• **To do**: Show every line below where "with" can be found.

========================================================================

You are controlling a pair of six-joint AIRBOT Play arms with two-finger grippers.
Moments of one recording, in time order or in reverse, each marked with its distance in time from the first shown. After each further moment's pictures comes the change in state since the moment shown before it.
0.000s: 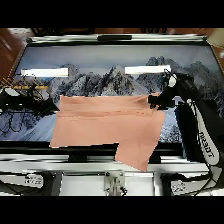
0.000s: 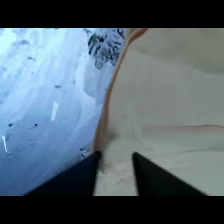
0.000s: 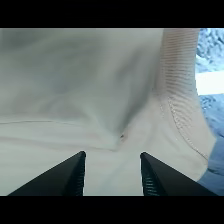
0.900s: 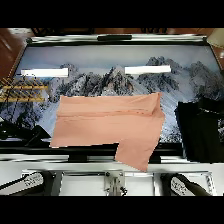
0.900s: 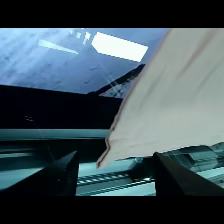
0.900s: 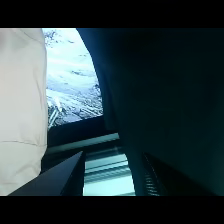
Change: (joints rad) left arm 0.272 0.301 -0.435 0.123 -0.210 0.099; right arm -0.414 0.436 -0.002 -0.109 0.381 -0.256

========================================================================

• **Response to the task**:
You are controlling a pair of six-joint AIRBOT Play arms with two-finger grippers.
Moments of one recording, in time order or in reverse, each marked with its distance in time from the first shown. After each further moment's pictures comes the change in state since the moment shown before it.

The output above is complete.